▶ [Assigned task]: Look at the entries below and restate word for word the lines from the first through the one that has "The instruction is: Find".

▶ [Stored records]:

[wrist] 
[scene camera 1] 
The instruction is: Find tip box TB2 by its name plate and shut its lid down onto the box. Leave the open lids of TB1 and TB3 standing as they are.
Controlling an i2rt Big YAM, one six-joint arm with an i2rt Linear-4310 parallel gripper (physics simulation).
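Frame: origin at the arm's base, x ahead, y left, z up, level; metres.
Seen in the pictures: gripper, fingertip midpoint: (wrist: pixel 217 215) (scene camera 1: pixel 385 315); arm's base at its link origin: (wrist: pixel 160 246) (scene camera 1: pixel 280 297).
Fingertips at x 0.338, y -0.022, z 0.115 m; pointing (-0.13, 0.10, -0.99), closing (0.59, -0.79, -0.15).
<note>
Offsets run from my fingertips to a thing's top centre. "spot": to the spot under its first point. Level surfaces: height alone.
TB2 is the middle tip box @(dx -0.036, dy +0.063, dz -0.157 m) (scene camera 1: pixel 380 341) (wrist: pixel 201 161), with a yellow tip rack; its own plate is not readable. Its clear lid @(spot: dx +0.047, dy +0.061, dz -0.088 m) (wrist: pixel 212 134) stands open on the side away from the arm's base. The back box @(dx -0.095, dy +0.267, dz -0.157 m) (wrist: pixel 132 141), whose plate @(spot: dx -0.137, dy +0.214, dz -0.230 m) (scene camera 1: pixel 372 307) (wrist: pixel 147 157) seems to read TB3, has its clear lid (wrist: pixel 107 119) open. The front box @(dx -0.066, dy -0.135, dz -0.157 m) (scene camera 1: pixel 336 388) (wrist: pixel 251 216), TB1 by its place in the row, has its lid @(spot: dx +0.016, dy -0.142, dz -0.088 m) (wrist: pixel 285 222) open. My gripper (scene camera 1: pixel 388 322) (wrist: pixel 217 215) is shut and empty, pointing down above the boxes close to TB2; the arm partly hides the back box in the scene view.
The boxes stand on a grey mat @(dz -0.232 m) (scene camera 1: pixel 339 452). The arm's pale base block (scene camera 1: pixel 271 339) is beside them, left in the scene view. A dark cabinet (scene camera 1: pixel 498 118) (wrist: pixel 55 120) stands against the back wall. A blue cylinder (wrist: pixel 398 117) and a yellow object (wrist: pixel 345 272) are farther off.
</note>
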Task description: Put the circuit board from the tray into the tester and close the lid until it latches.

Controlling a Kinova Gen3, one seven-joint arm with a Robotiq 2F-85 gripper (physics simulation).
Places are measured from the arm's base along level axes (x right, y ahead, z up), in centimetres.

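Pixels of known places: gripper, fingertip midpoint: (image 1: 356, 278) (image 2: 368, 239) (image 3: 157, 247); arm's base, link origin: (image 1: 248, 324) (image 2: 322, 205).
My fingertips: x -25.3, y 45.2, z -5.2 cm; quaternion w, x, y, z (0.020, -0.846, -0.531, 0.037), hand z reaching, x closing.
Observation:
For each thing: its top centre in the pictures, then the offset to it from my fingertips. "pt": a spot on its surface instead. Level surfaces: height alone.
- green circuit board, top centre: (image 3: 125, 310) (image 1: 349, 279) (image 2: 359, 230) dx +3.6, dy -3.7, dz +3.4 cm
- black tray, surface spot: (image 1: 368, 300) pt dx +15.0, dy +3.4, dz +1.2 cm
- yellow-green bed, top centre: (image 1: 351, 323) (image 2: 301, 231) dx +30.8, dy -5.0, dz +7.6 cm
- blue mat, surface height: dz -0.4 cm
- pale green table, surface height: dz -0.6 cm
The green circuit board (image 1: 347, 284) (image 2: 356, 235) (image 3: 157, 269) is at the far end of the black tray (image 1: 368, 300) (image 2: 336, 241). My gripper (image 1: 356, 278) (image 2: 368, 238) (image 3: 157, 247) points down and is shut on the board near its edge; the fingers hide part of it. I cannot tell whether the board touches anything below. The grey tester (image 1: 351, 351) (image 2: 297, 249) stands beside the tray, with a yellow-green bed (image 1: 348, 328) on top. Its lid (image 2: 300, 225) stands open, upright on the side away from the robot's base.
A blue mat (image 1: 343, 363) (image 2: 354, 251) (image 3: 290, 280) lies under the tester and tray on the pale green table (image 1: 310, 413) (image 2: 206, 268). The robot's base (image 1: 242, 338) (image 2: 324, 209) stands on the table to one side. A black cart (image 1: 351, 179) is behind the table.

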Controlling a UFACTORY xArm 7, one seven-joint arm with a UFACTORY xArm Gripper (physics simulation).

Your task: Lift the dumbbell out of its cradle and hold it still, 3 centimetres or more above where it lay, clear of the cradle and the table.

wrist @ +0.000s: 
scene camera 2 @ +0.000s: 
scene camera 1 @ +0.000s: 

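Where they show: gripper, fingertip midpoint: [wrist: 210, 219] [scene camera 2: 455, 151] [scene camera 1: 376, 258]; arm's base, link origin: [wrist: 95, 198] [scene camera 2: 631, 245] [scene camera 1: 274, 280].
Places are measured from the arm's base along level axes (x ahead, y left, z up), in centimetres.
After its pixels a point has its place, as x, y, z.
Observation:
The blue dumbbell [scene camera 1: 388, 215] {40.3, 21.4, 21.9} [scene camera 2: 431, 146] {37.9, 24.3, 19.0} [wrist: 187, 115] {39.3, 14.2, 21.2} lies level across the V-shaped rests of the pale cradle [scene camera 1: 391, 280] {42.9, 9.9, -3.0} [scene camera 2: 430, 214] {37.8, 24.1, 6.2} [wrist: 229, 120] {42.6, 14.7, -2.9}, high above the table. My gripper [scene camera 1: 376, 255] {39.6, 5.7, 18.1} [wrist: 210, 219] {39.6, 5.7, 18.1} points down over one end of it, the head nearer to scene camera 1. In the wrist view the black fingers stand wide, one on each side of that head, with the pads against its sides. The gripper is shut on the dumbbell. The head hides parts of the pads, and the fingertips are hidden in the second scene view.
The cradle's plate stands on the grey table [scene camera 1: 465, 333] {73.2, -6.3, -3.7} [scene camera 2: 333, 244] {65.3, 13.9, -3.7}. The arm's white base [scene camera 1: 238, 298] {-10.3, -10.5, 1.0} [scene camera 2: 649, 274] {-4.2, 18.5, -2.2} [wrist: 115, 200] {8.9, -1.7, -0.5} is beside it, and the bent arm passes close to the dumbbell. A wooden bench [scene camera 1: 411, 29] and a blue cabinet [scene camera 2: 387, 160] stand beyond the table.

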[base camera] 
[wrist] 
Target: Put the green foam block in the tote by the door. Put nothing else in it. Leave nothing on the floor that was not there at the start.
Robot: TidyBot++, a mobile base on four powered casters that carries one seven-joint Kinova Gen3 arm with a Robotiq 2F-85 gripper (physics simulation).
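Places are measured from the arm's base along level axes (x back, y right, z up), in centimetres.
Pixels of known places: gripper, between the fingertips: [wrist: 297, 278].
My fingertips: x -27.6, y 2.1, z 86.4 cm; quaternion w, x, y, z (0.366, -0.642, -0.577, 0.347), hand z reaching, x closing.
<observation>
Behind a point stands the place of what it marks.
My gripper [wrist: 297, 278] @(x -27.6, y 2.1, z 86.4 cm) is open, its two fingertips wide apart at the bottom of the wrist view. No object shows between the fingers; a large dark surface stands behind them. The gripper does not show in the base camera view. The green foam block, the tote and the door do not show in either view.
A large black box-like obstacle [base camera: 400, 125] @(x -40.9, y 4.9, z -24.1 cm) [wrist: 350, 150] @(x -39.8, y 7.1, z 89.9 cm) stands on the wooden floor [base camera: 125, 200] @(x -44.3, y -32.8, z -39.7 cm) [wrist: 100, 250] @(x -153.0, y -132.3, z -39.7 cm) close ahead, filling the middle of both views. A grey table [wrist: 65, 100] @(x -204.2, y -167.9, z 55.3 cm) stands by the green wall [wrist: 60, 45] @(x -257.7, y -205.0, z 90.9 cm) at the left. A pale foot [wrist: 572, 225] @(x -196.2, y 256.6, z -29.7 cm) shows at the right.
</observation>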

▶ [Task result]:
[wrist] 
[scene camera 1] 
The instruction is: Find tip box TB2 by its name plate and shut its lid down onto the box. Leave the open lids of TB1 and TB3 standing as they are.

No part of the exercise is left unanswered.